Work order ▸ Repeat each record word for word.

Saved data entries:
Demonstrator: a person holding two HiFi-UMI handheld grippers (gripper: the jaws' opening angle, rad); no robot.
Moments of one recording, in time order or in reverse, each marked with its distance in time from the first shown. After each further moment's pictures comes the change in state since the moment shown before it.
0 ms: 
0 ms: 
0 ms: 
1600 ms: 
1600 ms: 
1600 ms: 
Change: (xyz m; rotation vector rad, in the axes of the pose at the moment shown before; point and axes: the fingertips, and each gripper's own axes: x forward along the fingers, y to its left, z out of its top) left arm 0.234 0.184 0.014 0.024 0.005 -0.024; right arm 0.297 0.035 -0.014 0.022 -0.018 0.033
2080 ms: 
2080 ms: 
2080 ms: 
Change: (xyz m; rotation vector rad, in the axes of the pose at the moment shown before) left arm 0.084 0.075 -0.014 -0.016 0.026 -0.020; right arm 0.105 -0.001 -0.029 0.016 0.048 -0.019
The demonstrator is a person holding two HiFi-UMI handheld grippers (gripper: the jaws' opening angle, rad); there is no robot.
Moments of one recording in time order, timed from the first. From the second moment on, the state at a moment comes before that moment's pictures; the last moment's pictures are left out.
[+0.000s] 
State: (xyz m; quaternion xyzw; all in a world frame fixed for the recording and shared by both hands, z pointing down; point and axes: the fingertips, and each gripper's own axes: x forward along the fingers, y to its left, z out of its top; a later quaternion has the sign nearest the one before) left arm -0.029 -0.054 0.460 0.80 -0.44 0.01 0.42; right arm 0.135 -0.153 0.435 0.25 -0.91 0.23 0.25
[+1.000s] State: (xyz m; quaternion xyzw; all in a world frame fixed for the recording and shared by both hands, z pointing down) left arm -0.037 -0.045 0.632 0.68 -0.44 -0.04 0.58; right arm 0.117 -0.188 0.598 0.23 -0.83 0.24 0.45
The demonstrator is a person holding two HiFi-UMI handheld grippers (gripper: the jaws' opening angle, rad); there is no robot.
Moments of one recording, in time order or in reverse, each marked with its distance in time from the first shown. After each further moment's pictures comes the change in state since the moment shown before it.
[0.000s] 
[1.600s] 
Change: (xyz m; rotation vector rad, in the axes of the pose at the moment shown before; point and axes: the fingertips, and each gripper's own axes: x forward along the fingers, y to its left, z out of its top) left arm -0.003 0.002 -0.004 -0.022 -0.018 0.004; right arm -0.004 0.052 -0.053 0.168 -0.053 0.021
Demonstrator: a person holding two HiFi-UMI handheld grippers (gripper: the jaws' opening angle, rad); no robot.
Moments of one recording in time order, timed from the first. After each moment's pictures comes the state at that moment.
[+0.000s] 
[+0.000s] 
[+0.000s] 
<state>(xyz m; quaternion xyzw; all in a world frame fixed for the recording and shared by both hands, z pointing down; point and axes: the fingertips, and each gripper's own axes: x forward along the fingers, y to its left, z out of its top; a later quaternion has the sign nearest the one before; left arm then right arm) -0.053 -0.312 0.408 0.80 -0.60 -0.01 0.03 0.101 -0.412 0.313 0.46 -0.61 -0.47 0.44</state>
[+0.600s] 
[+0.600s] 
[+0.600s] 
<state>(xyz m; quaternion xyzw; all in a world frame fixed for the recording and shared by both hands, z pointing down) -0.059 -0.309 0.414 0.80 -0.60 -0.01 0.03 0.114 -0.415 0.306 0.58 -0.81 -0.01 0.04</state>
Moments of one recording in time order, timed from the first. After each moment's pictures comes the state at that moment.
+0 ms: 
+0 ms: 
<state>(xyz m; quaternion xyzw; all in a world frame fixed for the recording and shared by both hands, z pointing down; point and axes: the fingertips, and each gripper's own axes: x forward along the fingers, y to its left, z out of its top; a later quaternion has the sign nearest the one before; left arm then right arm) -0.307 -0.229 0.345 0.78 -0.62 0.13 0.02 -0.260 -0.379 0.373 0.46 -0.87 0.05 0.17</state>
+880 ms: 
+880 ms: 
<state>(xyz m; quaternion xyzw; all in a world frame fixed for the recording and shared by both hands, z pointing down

Response ▸
Demonstrator: a person holding two HiFi-UMI handheld grippers (gripper: the jaws' opening angle, rad); no robot.
Moments of one recording, in time order or in reverse, each marked with its distance in time from the first shown. After each further moment's pictures comes the change in state since the moment shown before it.
0 ms: 
0 ms: 
0 ms: 
1600 ms: 
1600 ms: 
1600 ms: 
Change: (xyz m; rotation vector rad, in the axes of the pose at the moment shown before; point and axes: the fingertips, and each gripper's own axes: x forward along the fingers, y to its left, z out of its top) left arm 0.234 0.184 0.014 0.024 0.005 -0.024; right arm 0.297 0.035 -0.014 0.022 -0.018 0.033
2080 ms: 
2080 ms: 
2080 ms: 
Change: (xyz m; rotation vector rad, in the axes of the pose at the moment shown before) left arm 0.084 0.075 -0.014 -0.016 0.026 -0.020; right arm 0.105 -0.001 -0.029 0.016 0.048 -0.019
The demonstrator is a person holding two HiFi-UMI handheld grippers (gripper: the jaws' opening angle, rad); there is no robot.
Moments of one recording in time order, timed from the first. From the second moment on, the state at a moment comes before that moment's pictures; the last moment's pictures are left out.
[+0.000s] 
State: (xyz m; quaternion xyzw; all in a world frame fixed for the recording and shared by both hands, z pointing down; point and axes: the fingertips, and each gripper's own axes: x forward along the fingers, y to its left, z out of its top; a later quaternion has the sign nearest the one before) left arm -0.029 -0.054 0.460 0.80 -0.44 0.01 0.42; right arm 0.135 -0.153 0.435 0.25 -0.91 0.23 0.25
[+1.000s] State: (xyz m; quaternion xyzw; all in a world frame fixed for the recording and shared by both hands, z pointing down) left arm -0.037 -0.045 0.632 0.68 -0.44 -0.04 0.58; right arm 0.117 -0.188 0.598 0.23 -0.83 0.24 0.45
The demonstrator is a person holding two HiFi-UMI handheld grippers (gripper: the jaws' opening angle, rad); there is no robot.
Moments of one recording, in time order or in reverse, each marked with its distance in time from the first shown. After each further moment's pictures comes the change in state since the moment shown before it.
[0.000s] 
[1.600s] 
Change: (xyz m; rotation vector rad, in the axes of the pose at the moment shown before; point and axes: the fingertips, and each gripper's own axes: x forward along the fingers, y to its left, z out of its top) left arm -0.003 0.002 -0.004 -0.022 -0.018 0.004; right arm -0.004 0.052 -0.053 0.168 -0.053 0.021
Demonstrator: a person holding two HiFi-UMI handheld grippers (gripper: the jaws' opening angle, rad); no robot.
Moments of one recording in time order, timed from the first. After each moment's pictures comes the state at that moment.
[+0.000s] 
[+0.000s] 
[+0.000s] 
<state>(xyz m; quaternion xyzw; all in a world frame fixed for the recording and shared by both hands, z pointing down; point and axes: the fingertips, and each gripper's own axes: x forward along the fingers, y to its left, z out of its top; a later quaternion has the sign nearest the one before; left arm then right arm) -0.053 -0.312 0.408 0.80 -0.60 -0.01 0.03 0.101 -0.412 0.313 0.46 -0.61 -0.47 0.44</state>
[+0.600s] 
[+0.600s] 
[+0.600s] 
<state>(xyz m; quaternion xyzw; all in a world frame fixed for the recording and shared by both hands, z pointing down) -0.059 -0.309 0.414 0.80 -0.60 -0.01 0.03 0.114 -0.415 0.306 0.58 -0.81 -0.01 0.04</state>
Moments of one recording in time order, timed from the first. After each moment's pictures comes the state at that moment.
+0 ms: 
+0 ms: 
<state>(xyz m; quaternion xyzw; all in a world frame fixed for the recording and shared by both hands, z pointing down; point and axes: the fingertips, and each gripper's own axes: x forward along the fingers, y to its left, z out of its top; a later quaternion has the sign nearest the one before; left arm then right arm) -0.307 -0.229 0.345 0.78 -0.62 0.13 0.02 -0.260 -0.379 0.373 0.46 -0.87 0.05 0.17</state>
+880 ms: 
+880 ms: 
<state>(xyz m; quaternion xyzw; all in a world frame fixed for the recording and shared by both hands, z pointing down

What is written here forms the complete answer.